About this exercise: Would you return the data exactly as given, except for its pictures?

Material supplied:
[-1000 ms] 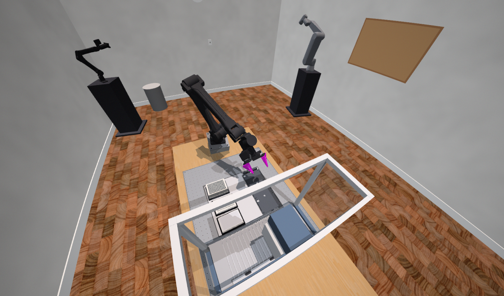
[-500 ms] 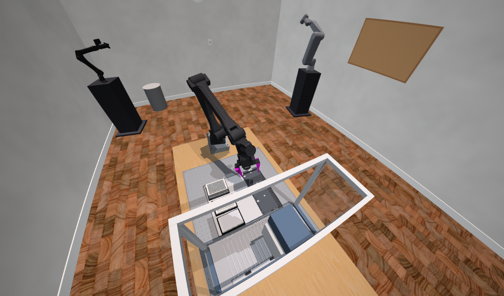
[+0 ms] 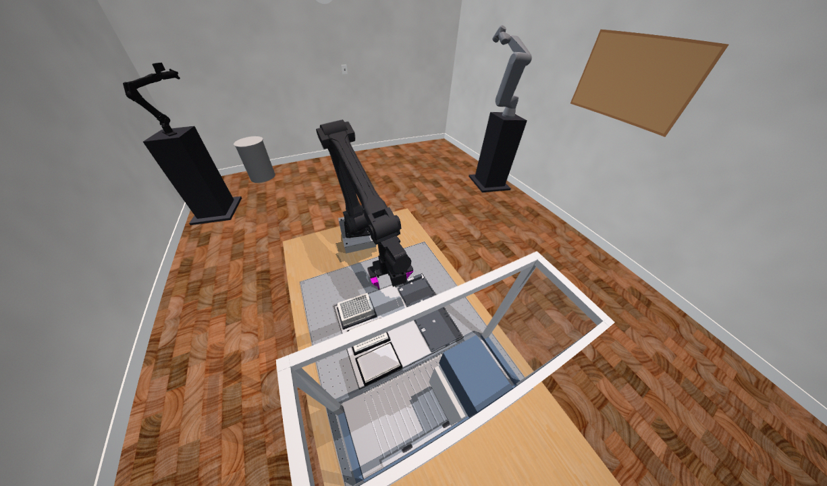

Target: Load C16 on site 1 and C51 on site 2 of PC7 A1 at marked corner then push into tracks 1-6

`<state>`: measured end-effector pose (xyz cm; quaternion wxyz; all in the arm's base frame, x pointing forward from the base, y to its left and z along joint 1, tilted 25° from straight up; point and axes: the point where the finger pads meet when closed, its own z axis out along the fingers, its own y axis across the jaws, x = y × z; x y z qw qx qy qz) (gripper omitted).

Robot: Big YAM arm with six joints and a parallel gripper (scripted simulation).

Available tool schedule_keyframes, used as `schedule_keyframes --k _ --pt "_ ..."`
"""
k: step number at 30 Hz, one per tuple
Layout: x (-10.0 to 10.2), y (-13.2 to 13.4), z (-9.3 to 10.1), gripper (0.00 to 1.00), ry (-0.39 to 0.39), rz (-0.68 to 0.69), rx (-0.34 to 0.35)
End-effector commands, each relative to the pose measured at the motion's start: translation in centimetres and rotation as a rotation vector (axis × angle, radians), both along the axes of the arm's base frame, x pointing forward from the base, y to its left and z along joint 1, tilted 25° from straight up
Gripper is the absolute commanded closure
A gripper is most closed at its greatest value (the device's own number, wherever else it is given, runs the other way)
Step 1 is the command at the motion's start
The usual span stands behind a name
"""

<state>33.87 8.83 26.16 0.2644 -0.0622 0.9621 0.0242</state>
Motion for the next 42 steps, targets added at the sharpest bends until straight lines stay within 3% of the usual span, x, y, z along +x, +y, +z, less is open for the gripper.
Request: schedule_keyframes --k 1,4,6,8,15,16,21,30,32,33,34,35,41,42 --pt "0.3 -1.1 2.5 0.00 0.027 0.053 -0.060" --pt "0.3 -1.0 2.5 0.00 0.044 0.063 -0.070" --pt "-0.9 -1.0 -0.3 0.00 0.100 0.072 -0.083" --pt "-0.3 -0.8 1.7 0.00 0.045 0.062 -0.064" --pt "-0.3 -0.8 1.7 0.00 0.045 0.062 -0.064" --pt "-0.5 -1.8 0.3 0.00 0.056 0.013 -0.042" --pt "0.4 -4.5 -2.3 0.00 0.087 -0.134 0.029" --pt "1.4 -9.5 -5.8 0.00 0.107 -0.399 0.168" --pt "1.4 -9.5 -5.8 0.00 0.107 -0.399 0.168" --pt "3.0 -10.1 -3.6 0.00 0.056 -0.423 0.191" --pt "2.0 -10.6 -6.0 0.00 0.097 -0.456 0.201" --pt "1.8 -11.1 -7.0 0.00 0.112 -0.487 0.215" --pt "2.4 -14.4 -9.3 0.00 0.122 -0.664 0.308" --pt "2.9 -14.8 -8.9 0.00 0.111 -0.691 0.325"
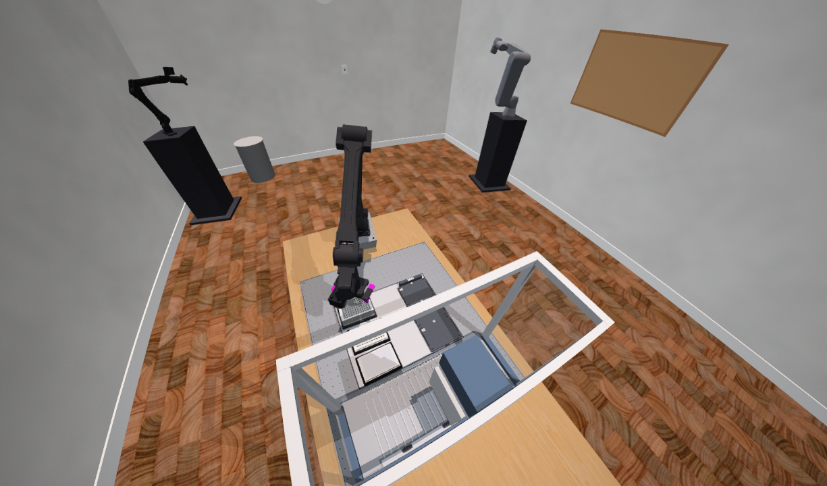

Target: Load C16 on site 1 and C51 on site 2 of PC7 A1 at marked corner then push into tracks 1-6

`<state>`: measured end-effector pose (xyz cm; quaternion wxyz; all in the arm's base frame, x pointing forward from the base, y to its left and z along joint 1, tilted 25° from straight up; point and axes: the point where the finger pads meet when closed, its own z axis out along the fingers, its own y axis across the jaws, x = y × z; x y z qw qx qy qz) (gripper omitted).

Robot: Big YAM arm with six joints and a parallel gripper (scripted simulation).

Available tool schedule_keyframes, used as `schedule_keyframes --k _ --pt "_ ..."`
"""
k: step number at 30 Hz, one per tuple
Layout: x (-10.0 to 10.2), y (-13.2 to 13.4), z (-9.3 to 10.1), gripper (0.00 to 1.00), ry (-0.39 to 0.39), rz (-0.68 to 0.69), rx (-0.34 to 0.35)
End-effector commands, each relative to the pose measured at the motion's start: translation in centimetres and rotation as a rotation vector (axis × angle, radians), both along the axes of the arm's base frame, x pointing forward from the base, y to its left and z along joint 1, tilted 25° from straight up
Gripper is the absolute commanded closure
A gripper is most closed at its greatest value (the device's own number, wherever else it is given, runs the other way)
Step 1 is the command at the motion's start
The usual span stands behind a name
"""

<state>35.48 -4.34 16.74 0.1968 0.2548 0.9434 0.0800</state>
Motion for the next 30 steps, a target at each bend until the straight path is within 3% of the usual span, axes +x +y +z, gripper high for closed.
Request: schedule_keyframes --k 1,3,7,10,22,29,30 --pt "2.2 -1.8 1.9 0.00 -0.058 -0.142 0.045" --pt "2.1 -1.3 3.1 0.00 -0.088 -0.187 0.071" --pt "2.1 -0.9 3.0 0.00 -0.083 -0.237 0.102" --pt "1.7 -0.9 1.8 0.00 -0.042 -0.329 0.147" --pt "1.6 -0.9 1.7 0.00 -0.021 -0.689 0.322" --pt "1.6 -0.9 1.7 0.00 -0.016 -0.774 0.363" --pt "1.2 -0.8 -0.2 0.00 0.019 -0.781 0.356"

Written answer:
[-1000 ms] 
[-500 ms] 
[+0 ms] 

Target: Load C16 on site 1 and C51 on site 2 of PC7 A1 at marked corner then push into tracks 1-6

`<state>`: measured end-effector pose (xyz cm; quaternion wxyz; all in the arm's base frame, x pointing forward from the base, y to its left and z along joint 1, tilted 25° from straight up; point and axes: the point where the finger pads meet when closed, its own z axis out along the fingers, its own y axis across the jaws, x = y × z; x y z qw qx qy qz) (gripper omitted).

Robot: Big YAM arm with six joints and a parallel gripper (scripted simulation).

Available tool schedule_keyframes, used as `schedule_keyframes --k _ --pt "_ ..."`
"""
k: step number at 30 Hz, one per tuple
Layout: x (-10.0 to 10.2), y (-13.2 to 13.4), z (-9.3 to 10.1), gripper (0.00 to 1.00), ry (-0.39 to 0.39), rz (-0.68 to 0.69), rx (-0.34 to 0.35)
End-effector commands, each relative to the pose measured at the motion's start: translation in centimetres and rotation as a rotation vector (axis × angle, radians), both along the axes of the arm's base frame, x pointing forward from the base, y to its left and z along joint 1, tilted 25° from straight up
Gripper is the absolute commanded closure
A gripper is most closed at its greatest value (the device's own number, wherever else it is given, runs the other way)
Step 1 is the command at the motion's start
The usual span stands behind a name
"""

<state>33.87 8.83 26.16 0.2644 -0.0622 0.9621 0.0242</state>
Motion for the next 42 steps, targets added at the sharpest bends until straight lines stay within 3% of the usual span, x, y, z along +x, +y, +z, less is open for the gripper.
Request: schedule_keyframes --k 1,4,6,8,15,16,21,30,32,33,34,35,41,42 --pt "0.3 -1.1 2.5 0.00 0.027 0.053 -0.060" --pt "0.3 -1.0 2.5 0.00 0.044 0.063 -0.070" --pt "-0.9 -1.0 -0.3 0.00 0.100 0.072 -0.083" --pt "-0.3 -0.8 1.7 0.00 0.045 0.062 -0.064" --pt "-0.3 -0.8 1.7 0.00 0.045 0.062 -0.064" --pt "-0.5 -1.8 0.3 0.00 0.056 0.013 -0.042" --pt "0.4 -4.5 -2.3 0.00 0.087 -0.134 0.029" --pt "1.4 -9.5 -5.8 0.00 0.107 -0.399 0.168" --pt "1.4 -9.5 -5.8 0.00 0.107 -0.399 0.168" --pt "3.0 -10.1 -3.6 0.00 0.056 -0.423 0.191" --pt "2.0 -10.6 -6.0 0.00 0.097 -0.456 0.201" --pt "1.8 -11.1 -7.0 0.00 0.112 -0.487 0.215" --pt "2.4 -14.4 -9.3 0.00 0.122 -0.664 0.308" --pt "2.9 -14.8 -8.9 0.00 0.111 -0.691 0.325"

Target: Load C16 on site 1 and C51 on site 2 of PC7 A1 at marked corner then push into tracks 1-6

`<state>`: measured end-effector pose (xyz cm; quaternion wxyz; all in the arm's base frame, x pointing forward from the base, y to its left and z along joint 1, tilted 25° from straight up; point and axes: the point where the finger pads meet when closed, its own z axis out along the fingers, its own y axis across the jaws, x = y × z; x y z qw qx qy qz) (gripper omitted).

Robot: Big YAM arm with six joints and a parallel gripper (scripted simulation).

Available tool schedule_keyframes, used as `schedule_keyframes --k _ --pt "_ ..."`
"""
k: step number at 30 Hz, one per tuple
Layout: x (-10.0 to 10.2), y (-13.2 to 13.4), z (-9.3 to 10.1), gripper (0.00 to 1.00), ry (-0.39 to 0.39), rz (-0.68 to 0.69), rx (-0.34 to 0.35)
End-effector commands, each relative to the pose measured at the motion's start: translation in centimetres and rotation as a rotation vector (axis × angle, radians), both along the axes of the arm's base frame, x pointing forward from the base, y to its left and z along joint 1, tilted 25° from straight up
Gripper is the absolute commanded closure
A gripper is most closed at its greatest value (the device's own number, wherever else it is given, runs the other way)
Step 1 is the command at the motion's start
The usual span stands behind a name
"""

<state>35.48 -4.34 16.74 0.1968 0.2548 0.9434 0.0800</state>
Motion for the next 30 steps, a target at each bend until the straight path is within 3% of the usual span, axes +x +y +z, gripper high for closed.
Request: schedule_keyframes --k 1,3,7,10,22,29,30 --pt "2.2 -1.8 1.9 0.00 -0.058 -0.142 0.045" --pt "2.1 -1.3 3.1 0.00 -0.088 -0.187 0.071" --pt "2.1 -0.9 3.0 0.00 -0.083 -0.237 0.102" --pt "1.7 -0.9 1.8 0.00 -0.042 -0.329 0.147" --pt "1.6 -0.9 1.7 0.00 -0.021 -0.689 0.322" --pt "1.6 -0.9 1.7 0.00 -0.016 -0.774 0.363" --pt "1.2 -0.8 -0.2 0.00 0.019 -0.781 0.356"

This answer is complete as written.